* **ASSIGNMENT**
Your answer should consist of the lines in the listing that hold "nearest".

==========

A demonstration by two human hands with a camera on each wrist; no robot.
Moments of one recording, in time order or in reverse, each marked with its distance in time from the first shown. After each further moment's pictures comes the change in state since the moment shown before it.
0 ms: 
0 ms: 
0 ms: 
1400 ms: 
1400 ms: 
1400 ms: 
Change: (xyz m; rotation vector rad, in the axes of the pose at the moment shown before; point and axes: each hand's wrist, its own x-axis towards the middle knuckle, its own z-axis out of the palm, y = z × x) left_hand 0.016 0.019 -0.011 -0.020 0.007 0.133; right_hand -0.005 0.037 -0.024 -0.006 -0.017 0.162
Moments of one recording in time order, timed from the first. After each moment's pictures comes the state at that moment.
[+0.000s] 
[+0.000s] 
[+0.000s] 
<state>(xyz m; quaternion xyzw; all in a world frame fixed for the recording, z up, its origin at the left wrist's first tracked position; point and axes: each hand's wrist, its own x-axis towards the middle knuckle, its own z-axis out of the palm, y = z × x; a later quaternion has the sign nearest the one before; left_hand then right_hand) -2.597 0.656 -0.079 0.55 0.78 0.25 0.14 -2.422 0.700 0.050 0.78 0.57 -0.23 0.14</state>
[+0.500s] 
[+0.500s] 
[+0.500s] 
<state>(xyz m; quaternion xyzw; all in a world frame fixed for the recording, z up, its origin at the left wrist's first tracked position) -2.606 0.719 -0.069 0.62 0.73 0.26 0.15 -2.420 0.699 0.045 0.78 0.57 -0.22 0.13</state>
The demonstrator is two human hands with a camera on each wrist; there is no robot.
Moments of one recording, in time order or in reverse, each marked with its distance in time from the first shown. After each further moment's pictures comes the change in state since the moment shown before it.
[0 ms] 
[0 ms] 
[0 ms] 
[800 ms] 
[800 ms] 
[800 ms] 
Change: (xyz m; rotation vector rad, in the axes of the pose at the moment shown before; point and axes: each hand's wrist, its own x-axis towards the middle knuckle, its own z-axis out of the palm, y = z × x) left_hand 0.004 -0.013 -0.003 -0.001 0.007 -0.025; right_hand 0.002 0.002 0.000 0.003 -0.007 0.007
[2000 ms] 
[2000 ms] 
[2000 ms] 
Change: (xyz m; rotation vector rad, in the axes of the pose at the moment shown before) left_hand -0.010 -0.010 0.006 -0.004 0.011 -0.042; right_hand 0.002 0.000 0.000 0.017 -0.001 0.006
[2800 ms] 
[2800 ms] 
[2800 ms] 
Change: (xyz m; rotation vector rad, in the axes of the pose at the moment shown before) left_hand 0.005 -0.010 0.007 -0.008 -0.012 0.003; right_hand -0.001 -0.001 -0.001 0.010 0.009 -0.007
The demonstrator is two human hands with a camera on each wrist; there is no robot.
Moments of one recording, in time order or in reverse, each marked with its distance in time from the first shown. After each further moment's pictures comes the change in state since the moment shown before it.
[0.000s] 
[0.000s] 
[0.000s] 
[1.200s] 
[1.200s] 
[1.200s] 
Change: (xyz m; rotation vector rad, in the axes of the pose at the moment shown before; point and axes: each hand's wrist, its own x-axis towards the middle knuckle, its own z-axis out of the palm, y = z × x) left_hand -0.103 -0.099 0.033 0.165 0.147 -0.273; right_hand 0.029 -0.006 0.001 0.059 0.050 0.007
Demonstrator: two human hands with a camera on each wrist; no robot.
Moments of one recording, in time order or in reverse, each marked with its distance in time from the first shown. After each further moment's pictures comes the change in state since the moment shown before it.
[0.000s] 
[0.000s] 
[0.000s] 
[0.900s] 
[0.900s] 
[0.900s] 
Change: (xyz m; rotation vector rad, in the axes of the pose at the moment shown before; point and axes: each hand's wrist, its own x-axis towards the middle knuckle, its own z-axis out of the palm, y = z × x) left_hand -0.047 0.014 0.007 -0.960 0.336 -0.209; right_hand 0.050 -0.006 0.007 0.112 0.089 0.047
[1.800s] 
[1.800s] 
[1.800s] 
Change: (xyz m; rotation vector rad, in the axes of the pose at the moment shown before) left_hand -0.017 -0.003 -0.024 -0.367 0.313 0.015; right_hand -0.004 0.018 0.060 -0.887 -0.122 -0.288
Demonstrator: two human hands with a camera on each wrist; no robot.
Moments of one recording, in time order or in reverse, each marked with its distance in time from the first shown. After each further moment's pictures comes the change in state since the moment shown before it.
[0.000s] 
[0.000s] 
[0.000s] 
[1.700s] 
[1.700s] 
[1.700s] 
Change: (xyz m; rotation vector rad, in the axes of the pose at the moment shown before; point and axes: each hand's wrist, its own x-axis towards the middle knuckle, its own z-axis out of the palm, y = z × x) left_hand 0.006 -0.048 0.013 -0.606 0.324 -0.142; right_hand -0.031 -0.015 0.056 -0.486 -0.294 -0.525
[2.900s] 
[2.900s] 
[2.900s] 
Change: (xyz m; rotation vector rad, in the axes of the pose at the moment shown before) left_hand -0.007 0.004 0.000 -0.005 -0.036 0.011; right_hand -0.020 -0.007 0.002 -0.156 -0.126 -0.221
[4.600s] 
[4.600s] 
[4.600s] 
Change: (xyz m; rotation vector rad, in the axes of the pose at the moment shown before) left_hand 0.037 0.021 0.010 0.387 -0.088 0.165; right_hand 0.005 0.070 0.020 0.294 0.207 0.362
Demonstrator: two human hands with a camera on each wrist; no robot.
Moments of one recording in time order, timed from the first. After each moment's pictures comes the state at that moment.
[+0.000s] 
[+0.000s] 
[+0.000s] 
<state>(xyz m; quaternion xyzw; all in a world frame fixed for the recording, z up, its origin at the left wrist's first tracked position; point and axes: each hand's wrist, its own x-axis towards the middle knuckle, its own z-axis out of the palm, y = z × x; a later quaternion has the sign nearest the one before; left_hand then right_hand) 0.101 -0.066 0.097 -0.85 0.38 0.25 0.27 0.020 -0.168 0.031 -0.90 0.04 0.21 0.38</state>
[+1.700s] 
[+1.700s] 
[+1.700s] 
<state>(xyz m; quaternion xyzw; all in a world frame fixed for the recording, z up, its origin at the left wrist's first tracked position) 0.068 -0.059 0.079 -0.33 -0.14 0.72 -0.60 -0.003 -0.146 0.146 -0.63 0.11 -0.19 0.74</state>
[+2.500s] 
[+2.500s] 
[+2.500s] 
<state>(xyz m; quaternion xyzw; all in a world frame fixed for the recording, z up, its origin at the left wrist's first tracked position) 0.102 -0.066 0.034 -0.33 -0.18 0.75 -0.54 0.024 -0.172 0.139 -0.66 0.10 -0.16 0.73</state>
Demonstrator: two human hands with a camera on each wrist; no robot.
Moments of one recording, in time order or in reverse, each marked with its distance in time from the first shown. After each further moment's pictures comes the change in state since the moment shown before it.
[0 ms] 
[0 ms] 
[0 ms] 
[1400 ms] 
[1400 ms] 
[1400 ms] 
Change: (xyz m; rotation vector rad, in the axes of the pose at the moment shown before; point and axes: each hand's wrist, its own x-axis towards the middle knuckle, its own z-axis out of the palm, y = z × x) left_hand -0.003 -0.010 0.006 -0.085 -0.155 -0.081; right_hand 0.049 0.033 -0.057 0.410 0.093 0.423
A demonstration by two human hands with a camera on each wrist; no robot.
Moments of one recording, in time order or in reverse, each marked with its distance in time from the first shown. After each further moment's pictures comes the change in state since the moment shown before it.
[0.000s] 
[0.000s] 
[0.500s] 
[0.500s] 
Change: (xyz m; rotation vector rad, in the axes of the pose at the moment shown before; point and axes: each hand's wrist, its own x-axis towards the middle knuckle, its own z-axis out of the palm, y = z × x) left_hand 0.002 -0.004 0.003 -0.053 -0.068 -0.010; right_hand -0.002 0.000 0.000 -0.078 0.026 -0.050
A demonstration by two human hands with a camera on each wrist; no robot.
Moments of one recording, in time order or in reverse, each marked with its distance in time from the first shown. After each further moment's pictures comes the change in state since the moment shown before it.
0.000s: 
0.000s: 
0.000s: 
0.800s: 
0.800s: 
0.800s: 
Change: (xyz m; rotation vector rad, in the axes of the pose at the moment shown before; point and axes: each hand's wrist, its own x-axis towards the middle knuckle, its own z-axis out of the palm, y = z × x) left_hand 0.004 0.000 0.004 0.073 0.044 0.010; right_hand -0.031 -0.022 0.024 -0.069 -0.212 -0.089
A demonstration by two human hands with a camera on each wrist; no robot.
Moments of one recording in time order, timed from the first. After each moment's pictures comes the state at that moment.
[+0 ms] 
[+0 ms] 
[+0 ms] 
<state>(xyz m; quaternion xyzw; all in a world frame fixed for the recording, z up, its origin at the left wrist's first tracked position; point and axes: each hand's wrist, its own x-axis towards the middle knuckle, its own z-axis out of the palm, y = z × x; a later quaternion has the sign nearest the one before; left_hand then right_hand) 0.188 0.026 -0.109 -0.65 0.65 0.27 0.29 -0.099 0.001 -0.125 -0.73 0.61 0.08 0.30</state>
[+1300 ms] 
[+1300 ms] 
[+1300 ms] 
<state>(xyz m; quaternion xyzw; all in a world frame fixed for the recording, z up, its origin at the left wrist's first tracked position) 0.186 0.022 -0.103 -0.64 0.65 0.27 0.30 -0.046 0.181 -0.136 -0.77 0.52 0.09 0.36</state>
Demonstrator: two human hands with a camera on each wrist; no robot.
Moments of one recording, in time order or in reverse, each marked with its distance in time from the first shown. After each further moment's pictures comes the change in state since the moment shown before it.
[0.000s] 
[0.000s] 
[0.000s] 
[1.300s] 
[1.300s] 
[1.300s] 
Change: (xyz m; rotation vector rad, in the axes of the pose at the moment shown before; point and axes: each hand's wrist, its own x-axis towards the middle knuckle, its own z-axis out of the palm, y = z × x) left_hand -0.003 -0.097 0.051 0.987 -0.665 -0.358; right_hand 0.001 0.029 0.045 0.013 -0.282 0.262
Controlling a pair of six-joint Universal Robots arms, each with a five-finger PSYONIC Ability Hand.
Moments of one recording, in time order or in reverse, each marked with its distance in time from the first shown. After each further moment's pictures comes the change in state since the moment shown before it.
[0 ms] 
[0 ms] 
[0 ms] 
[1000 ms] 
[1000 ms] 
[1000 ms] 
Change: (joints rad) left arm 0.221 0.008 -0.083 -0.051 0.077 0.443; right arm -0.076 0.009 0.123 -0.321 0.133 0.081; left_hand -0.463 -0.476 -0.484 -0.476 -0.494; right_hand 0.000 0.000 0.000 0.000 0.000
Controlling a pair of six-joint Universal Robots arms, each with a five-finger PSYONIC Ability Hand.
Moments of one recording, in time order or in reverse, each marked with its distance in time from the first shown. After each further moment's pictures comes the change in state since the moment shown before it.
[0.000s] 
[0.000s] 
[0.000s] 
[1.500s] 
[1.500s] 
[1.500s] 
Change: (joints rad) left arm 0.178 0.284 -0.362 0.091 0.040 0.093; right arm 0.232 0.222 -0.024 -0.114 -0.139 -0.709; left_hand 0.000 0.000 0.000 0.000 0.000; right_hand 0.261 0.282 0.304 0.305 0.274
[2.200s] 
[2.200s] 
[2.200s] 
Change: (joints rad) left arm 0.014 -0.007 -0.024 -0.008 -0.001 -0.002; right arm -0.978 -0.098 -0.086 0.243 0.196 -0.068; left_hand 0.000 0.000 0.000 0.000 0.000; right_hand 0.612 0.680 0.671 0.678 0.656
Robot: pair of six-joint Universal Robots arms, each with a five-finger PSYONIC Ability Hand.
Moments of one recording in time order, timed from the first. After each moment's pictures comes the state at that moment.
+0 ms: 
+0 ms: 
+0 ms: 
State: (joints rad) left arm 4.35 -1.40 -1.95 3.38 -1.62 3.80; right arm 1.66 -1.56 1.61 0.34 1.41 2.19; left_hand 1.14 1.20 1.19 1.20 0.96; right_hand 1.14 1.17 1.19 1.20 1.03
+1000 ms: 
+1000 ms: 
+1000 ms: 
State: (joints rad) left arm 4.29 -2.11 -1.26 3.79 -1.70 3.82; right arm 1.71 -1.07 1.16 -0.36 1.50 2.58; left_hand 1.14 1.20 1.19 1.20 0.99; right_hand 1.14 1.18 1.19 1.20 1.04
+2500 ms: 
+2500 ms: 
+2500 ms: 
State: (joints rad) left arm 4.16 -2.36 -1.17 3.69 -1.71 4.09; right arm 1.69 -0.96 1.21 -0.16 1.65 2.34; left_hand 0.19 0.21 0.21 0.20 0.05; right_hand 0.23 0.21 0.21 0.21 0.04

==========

* **EXERCISE RESULT**
<state>(xyz m; quaternion xyzw; all in a world frame fixed for the recording, z up, its origin at the left wrist's first tracked position; point and axes: each hand's wrist, its own x-axis towards the middle knuckle, its own z-axis out of the palm, y = z × x; a later quaternion has the sign nearest the one before; left_hand then right_hand) -2.597 0.656 -0.079 0.55 0.78 0.25 0.14 -2.422 0.700 0.050 0.78 0.57 -0.23 0.14</state>
<state>(xyz m; quaternion xyzw; all in a world frame fixed for the recording, z up, its origin at the left wrist's first tracked position; point and axes: each hand's wrist, its own x-axis towards the middle knuckle, its own z-axis out of the palm, y = z × x; a later quaternion has the sign nearest the one before; left_hand then right_hand) 0.101 -0.066 0.097 -0.85 0.38 0.25 0.27 0.020 -0.168 0.031 -0.90 0.04 0.21 0.38</state>
<state>(xyz m; quaternion xyzw; all in a world frame fixed for the recording, z up, its origin at the left wrist's first tracked position; point and axes: each hand's wrist, its own x-axis towards the middle knuckle, its own z-axis out of the palm, y = z × x; a later quaternion has the sign nearest the one before; left_hand then right_hand) 0.188 0.026 -0.109 -0.65 0.65 0.27 0.29 -0.099 0.001 -0.125 -0.73 0.61 0.08 0.30</state>

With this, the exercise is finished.